Once you have read the listing below, write all of it out again exactly.
━━ Material provided
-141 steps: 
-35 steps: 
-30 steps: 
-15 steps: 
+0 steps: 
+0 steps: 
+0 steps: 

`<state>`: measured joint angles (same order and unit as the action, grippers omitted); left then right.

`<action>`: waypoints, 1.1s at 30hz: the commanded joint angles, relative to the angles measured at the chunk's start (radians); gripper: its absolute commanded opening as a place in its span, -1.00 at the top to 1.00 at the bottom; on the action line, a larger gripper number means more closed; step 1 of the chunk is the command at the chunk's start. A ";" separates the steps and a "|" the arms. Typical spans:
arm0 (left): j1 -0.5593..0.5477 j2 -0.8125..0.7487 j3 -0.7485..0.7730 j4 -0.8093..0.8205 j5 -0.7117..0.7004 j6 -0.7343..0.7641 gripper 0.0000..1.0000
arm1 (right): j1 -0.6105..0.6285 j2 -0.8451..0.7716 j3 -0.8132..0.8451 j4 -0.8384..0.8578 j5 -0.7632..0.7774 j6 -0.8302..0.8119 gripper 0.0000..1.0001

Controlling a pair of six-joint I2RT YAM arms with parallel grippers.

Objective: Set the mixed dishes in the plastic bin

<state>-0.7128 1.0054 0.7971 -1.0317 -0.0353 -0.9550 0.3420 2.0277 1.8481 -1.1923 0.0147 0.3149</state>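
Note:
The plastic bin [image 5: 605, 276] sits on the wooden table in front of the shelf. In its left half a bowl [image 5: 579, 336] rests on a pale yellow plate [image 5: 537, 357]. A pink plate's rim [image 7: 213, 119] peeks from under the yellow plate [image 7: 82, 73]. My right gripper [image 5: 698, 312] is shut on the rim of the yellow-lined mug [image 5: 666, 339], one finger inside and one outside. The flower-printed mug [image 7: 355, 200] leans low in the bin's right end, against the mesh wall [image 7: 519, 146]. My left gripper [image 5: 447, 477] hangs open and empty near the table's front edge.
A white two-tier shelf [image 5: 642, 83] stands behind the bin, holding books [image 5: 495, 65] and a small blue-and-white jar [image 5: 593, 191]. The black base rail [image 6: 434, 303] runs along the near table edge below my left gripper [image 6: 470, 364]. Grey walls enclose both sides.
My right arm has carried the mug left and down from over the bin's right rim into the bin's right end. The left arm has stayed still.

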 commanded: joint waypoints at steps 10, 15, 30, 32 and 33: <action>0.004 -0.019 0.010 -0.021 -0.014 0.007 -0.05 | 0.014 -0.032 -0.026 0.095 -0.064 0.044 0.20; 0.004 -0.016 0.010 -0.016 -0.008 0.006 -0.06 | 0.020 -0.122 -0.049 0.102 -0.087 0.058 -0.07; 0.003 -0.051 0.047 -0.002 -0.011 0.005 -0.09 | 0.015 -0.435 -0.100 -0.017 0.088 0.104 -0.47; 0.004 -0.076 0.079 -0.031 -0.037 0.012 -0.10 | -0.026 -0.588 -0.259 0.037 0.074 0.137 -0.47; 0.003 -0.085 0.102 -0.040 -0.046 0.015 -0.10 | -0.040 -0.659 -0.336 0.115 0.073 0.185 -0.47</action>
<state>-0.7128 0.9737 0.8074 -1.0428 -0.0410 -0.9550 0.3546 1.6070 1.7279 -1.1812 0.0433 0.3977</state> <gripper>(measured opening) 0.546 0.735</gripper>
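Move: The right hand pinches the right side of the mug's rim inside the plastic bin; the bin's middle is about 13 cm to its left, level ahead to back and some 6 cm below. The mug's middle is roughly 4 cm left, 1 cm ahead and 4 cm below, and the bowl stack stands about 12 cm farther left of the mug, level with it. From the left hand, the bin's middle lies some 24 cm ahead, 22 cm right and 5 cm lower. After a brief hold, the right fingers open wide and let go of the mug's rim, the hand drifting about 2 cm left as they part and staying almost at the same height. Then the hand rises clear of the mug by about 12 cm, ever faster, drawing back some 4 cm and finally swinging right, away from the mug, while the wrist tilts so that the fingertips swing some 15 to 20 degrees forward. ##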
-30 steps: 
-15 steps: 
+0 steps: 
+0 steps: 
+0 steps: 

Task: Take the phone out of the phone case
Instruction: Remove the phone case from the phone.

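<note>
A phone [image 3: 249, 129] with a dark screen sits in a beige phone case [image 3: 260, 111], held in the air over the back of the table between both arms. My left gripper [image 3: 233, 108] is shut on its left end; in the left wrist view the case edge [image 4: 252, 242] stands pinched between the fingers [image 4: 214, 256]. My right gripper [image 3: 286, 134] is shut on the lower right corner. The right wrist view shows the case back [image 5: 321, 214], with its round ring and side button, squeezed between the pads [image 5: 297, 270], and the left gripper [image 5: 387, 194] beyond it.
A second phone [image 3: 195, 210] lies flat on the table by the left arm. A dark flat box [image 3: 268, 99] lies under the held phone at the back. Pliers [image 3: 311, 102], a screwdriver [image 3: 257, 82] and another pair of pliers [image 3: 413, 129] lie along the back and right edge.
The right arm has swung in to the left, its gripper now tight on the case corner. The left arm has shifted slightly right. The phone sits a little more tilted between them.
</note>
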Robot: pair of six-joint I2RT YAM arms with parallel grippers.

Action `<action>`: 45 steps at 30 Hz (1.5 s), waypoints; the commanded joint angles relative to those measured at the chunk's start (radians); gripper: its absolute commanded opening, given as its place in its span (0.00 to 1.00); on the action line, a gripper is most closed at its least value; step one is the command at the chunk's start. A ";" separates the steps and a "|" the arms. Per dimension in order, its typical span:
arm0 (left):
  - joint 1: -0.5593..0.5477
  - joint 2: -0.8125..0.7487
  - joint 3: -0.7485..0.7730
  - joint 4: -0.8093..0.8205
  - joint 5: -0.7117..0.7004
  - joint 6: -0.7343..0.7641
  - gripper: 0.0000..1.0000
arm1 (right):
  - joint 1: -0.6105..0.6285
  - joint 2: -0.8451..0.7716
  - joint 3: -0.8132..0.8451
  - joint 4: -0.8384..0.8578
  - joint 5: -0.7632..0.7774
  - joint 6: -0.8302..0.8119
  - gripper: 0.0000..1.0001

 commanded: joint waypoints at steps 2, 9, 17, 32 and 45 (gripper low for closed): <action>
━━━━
* [Expected output]:
-141 steps: 
-35 steps: 
-30 steps: 
-15 steps: 
+0 steps: 
+0 steps: 
+0 steps: 

`<state>`: measured joint angles (same order and unit as the action, grippers omitted); left then right.

`<action>`: waypoints, 1.1s at 30hz: the commanded joint angles, relative to the angles measured at the chunk's start (radians); gripper: its absolute commanded opening as a place in its span, -1.00 at the top to 1.00 at the bottom; on the action line, a larger gripper number means more closed; step 1 of the chunk is the command at the chunk's start. A ";" separates the steps and a "|" the arms. Typical spans:
arm0 (left): j1 -0.5593..0.5477 j2 -0.8125..0.7487 j3 -0.7485..0.7730 j4 -0.8093..0.8205 j5 -0.7117..0.7004 j6 -0.7343..0.7641 gripper 0.0000..1.0000
arm1 (right): j1 -0.6105..0.6285 j2 -0.8451..0.7716 j3 -0.8132..0.8451 j4 -0.8384..0.8578 j5 -0.7632..0.7774 j6 -0.8302..0.8119 gripper 0.0000..1.0001

Controlling a pair of six-joint I2RT YAM arms with parallel grippers.

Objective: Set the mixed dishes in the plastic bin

<state>-0.7128 1.0054 0.7971 -1.0317 -0.0353 -0.9550 0.3420 2.0277 1.8481 -1.1923 0.0147 0.3149</state>
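Note:
The plastic bin [image 5: 605, 276] sits on the wooden table in front of the shelf. In its left half a bowl [image 5: 579, 336] rests on a pale yellow plate [image 5: 537, 357]. A pink plate's rim [image 7: 213, 119] peeks from under the yellow plate [image 7: 82, 73]. My right gripper [image 5: 698, 312] is shut on the rim of the yellow-lined mug [image 5: 666, 339], one finger inside and one outside. The flower-printed mug [image 7: 355, 200] leans low in the bin's right end, against the mesh wall [image 7: 519, 146]. My left gripper [image 5: 447, 477] hangs open and empty near the table's front edge.
A white two-tier shelf [image 5: 642, 83] stands behind the bin, holding books [image 5: 495, 65] and a small blue-and-white jar [image 5: 593, 191]. The black base rail [image 6: 434, 303] runs along the near table edge below my left gripper [image 6: 470, 364]. Grey walls enclose both sides.
My right arm has carried the mug left and down from over the bin's right rim into the bin's right end. The left arm has stayed still.
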
 commanded: joint waypoints at steps 10, 15, 30, 32 and 33: <action>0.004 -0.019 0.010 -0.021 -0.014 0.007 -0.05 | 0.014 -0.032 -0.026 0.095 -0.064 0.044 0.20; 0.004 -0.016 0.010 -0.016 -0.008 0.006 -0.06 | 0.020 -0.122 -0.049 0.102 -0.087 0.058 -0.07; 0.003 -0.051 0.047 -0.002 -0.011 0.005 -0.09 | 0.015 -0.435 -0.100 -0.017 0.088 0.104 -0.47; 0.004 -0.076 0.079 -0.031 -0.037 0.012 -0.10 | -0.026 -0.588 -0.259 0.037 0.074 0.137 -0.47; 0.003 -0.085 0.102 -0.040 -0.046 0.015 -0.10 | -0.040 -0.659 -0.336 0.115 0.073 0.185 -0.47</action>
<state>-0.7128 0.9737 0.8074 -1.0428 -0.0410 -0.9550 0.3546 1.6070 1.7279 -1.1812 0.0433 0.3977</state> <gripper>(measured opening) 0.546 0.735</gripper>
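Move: The right hand pinches the right side of the mug's rim inside the plastic bin; the bin's middle is about 13 cm to its left, level ahead to back and some 6 cm below. The mug's middle is roughly 4 cm left, 1 cm ahead and 4 cm below, and the bowl stack stands about 12 cm farther left of the mug, level with it. From the left hand, the bin's middle lies some 24 cm ahead, 22 cm right and 5 cm lower. After a brief hold, the right fingers open wide and let go of the mug's rim, the hand drifting about 2 cm left as they part and staying almost at the same height. Then the hand rises clear of the mug by about 12 cm, ever faster, drawing back some 4 cm and finally swinging right, away from the mug, while the wrist tilts so that the fingertips swing some 15 to 20 degrees forward. ##
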-30 steps: 
-15 steps: 
+0 steps: 
+0 steps: 
+0 steps: 

Task: Take the phone out of the phone case
Instruction: Remove the phone case from the phone.

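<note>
A phone [image 3: 249, 129] with a dark screen sits in a beige phone case [image 3: 260, 111], held in the air over the back of the table between both arms. My left gripper [image 3: 233, 108] is shut on its left end; in the left wrist view the case edge [image 4: 252, 242] stands pinched between the fingers [image 4: 214, 256]. My right gripper [image 3: 286, 134] is shut on the lower right corner. The right wrist view shows the case back [image 5: 321, 214], with its round ring and side button, squeezed between the pads [image 5: 297, 270], and the left gripper [image 5: 387, 194] beyond it.
A second phone [image 3: 195, 210] lies flat on the table by the left arm. A dark flat box [image 3: 268, 99] lies under the held phone at the back. Pliers [image 3: 311, 102], a screwdriver [image 3: 257, 82] and another pair of pliers [image 3: 413, 129] lie along the back and right edge.
The right arm has swung in to the left, its gripper now tight on the case corner. The left arm has shifted slightly right. The phone sits a little more tilted between them.
</note>
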Robot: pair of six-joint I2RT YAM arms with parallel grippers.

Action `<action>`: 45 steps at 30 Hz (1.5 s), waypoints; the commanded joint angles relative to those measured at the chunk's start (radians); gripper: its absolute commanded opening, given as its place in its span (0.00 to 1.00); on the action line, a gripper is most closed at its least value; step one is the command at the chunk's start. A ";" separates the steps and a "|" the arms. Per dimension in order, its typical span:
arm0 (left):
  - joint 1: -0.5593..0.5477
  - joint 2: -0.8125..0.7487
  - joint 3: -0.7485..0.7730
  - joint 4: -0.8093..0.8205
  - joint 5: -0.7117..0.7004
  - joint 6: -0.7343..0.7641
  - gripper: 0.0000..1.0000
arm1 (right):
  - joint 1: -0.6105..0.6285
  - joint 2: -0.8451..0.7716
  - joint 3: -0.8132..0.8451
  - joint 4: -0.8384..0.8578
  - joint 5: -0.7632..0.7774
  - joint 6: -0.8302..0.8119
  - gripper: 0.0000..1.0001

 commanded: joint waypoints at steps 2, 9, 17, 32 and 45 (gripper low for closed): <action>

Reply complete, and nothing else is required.